Where does our support come from?

All too often we give thanks to our speech path, our fellow PWS (people who stutter), and our close friends for their patience and support; this includes before, during and after therapy.

Unfortunately, we usually forget to include those closest to us, our partners, other members of our immediate and extended families, and even our pets. 

Our partners are there 24/7, giving us encouragement and reminders, sometimes to the point of exhaustion and frustration, that we aren’t using our skills.  We’re ready to thank everyone else, but our families are often over-looked.  They have been there sharing our pain before therapy, having the patience trying to learn what we are learning through therapy,  and trying to get us to do what we should be doing after therapy. 

And our pets.  How often have we stuttered when we call our pets by name (even after therapy)?  They come (or don’t come) as they see fit, but it isn’t because of the stutter; it’s because they are with us through thick and thin.  They don’t care if we stutter; they just care about us.

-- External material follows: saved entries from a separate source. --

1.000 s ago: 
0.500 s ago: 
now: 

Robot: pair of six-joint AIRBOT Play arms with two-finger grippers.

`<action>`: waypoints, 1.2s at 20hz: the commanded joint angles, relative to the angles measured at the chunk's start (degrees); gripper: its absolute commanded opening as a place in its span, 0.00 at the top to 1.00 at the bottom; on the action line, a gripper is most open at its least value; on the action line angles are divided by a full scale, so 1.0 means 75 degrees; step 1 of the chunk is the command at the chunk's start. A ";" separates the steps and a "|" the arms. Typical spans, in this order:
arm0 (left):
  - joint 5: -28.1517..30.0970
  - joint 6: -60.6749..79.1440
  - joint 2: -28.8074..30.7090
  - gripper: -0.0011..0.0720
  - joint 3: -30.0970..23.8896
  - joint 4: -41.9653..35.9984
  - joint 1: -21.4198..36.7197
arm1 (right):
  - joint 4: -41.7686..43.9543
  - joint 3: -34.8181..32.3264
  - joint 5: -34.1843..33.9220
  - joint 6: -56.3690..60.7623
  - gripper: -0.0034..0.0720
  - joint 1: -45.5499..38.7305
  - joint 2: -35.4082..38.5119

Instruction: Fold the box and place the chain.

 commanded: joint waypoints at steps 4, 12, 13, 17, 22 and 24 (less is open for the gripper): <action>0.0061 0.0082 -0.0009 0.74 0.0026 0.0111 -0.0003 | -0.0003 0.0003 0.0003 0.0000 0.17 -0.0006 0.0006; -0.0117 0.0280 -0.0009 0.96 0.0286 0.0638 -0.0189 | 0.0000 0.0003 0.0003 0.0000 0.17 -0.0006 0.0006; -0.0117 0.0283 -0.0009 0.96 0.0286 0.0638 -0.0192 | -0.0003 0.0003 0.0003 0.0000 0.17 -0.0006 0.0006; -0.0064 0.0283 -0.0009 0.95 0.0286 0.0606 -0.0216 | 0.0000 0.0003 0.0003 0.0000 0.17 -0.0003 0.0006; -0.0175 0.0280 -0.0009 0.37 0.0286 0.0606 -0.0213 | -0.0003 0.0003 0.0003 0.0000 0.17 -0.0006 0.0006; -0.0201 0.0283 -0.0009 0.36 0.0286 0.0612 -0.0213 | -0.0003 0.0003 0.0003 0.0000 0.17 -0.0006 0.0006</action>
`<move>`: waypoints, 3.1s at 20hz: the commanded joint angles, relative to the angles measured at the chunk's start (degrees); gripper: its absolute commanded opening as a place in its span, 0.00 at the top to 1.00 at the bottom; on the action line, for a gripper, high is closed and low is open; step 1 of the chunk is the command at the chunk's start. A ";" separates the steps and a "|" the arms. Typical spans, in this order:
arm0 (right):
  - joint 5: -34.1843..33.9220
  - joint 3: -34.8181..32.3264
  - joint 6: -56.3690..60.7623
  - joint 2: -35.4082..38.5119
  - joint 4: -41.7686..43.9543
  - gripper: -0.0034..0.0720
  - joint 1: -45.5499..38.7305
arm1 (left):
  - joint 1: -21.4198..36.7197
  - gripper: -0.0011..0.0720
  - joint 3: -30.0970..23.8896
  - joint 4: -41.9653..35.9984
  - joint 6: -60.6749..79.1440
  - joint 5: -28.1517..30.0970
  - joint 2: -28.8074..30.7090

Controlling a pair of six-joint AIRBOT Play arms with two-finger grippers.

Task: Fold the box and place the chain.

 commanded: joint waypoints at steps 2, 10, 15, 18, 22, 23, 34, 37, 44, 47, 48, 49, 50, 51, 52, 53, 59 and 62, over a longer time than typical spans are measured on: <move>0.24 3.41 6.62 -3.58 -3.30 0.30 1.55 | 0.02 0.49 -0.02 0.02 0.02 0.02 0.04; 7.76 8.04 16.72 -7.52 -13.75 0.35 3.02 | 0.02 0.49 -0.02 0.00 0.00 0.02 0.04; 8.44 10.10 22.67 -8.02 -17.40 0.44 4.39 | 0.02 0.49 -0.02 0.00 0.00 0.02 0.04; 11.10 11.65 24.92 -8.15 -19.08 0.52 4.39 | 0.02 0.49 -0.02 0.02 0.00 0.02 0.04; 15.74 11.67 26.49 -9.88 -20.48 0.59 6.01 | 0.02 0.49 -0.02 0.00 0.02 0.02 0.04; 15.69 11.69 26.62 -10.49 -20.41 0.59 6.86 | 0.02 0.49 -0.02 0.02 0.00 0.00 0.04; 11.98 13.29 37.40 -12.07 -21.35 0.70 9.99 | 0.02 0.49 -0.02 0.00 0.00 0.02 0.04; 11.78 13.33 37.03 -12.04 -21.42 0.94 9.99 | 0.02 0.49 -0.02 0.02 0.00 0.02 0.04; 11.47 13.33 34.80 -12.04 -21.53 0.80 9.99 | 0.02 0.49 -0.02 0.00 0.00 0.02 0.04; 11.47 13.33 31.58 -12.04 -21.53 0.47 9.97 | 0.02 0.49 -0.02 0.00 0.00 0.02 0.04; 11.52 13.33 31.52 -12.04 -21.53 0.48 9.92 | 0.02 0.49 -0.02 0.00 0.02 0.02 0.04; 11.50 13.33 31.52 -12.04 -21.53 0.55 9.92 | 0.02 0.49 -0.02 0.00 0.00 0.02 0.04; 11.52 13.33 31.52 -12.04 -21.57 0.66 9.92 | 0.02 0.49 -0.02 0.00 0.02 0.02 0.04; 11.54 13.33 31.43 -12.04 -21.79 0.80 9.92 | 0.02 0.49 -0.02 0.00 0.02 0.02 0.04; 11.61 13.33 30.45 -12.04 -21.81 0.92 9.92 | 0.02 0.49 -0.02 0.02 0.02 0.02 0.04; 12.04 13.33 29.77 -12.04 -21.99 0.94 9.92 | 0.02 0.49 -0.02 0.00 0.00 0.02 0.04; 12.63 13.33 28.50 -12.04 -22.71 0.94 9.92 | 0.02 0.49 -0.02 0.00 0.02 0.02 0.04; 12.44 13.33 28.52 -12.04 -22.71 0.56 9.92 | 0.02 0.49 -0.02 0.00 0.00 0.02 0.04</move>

So to my immediate and extended families, and to my pets, I say ‘thank you’ for being there for me when I’m not even there for myself.   You have shown you care and for that, I am so grateful.  And I will try, but please be there to help me through the rough days, hours and minutes.

Published by Norm McEwen

My stutter began when I was 6 or 7, and have stuttered for the past 63 years (approx). I took speech therapy (so-called) from several people through public and high school - ranging from talking in rhyme to a metronone to being put under by hypnosis. It was only fter taking the 3-week intensive course at the Rehab Centre in Ottawa under Marie Poulos' guidance that I started to gain some degree of fluency and started to understand that the stutter was only a part of me, it wasn't the whole me.